I turn, smile, step into his arms and we dance out onto the floor, mingling with the others and the evening continues on. I dance now with others, as does Hua, until we're tired and it's time for us to depart and it's Mr. Cunningham's car and driver that are returning us to the School.

"Tomorrow," Martin breathes as we part.

"Tomorrow," I smile. I'll talk to him then. Maybe he'll know somewhere we can go where there's no risk of him being seen by anyone he knows. I'm not worried about me. Outside of School, nobody here has any idea who I am and Chinese girls with foreigners, that's a common sight. They're not Chinese girls like me, they're sing-song girls but Martin knows I'm not one of those. That's all that's important.

I hold Hua's hand in the car as we are driven to the School. Neither of us say anything, not then, not as we climb into our beds, not on Saturday morning as we prepare for our outing and I have a surprise now for Martin. There's somewhere I want to take him, I was handed the pamphlet last night as we climbed out of the car outside the school and this is something I want to go to.

* * *

"Come with us, Martin," I say, excitedly, and yes, I'm so excited I'm bouncing up and down like a little girl and Hua is laughing at me. "We're not going to watch a movie today."

"Where are we going?" he asks, because I've already dragged him over to a rickshaw and give the rickshaw coolie the destination as I climbed in.

"North Szechwan Road," I say, holding his hand as Hua squeezes in on the other side of him. "We're going to a speech by Jiang Qing, she's talking about Ibsen's "Nora" and how it relates to the position of Chinese women in China today."

"Sounds absolutely scintillating," Martin replies, smiling. I know he's laughing at me. I don't care. "Who's Jiang Qing?"

"She's in the news all the time," I say. "She's a movie actress and she plays Nora in the play.
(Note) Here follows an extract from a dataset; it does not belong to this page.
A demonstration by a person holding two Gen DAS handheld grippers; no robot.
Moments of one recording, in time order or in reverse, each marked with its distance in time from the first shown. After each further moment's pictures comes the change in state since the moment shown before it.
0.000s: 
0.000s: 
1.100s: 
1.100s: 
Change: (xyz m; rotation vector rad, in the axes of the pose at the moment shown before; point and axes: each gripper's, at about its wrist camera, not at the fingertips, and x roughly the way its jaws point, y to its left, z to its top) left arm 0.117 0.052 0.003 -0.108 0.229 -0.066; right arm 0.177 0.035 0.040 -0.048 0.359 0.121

She's been in some other movies too."

"Yes," Hua says. "I loved her character in "Blood on Wolf Mountain," she's so good and the way she played Yu Yueying in "Goddess of Freedom," that was so inspiring."
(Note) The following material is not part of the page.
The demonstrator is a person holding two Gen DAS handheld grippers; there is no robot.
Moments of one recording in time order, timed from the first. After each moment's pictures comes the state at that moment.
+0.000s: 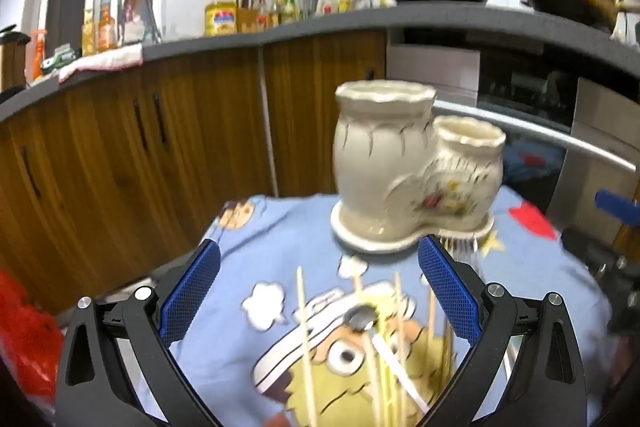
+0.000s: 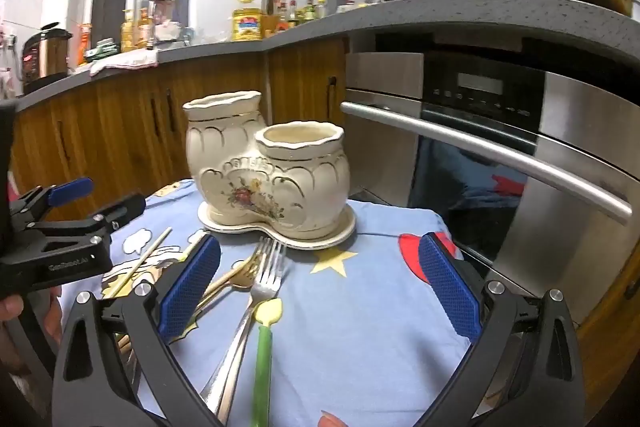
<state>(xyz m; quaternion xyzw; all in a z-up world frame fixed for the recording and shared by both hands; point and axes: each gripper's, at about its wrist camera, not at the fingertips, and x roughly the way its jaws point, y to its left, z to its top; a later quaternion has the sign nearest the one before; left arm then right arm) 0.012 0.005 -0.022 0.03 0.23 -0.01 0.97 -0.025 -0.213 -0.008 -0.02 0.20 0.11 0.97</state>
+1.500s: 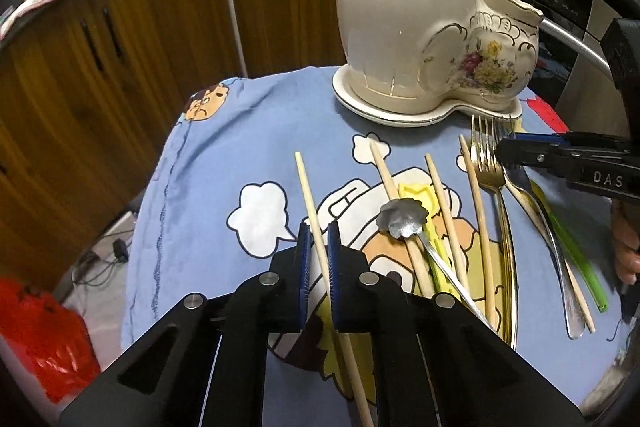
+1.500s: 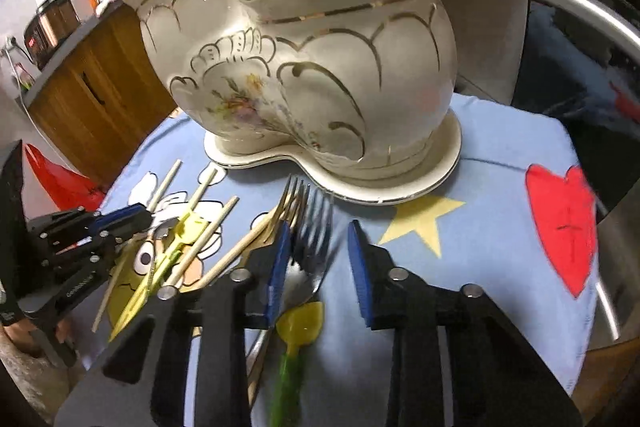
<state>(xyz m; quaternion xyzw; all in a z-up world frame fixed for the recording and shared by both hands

"Oh, Chinese movies," Martin says, as if they were nothing, and he smiles down at me.

"We'll take you to one," I say. "You'll see. Some of them are really good." Hua giggles.

"If you take me, I'll come, Martin says, looking down at me, smiling, squeezing my hand and I know he will and I love him so much and I rest my head against his shoulder as our fingers move, intertwining, caressing, and I love him so.

* * *

"Who's the foreigner?" one of the girls at the door to the teahouse asks as we go to walk in.

"He's a friend," Hua says. "We asked him to come with us. He won't understand though, he doesn't speak Chinese."

"One of them? Oh alright, but you two, you shouldn't associate with foreign men. That only leads to one thing. Please be careful, sisters."

"Yes, we well." Hua gives me a barbed look and I shrug. She hasn't told me yet, but I know and her look annoys me a little. Martin is oblivious, looking around, fascinated. The teahouse holds an eclectic collection of men and women. Modeng girls in their western-style dresses and bobbed hair. Older women in qipaos. Students such as myself and Hua. Men in suits, some younger men. Students perhaps? A few workers in ragged trousers and shirts.

And one European. Martin. Oblivious to the glances coming his way.

A girl stands up at the front. "Welcome," she says. "Before Miss Qing gives her talk..."

"What was all that about?" Martin asks, three hours later, as we are leaving and I've been totally enthralled by Jiang Qing's speech and all the questions and answers that followed.

"Have you read Ibsen?" I ask. "She talked about his play, "A Doll's House", and how Nora is a model for modern Chinese women, the way she gives up being her husband's Doll to make her way in the world. Jiang Qing plays the part of Nora and she talked about her as an example for modern Chinese women."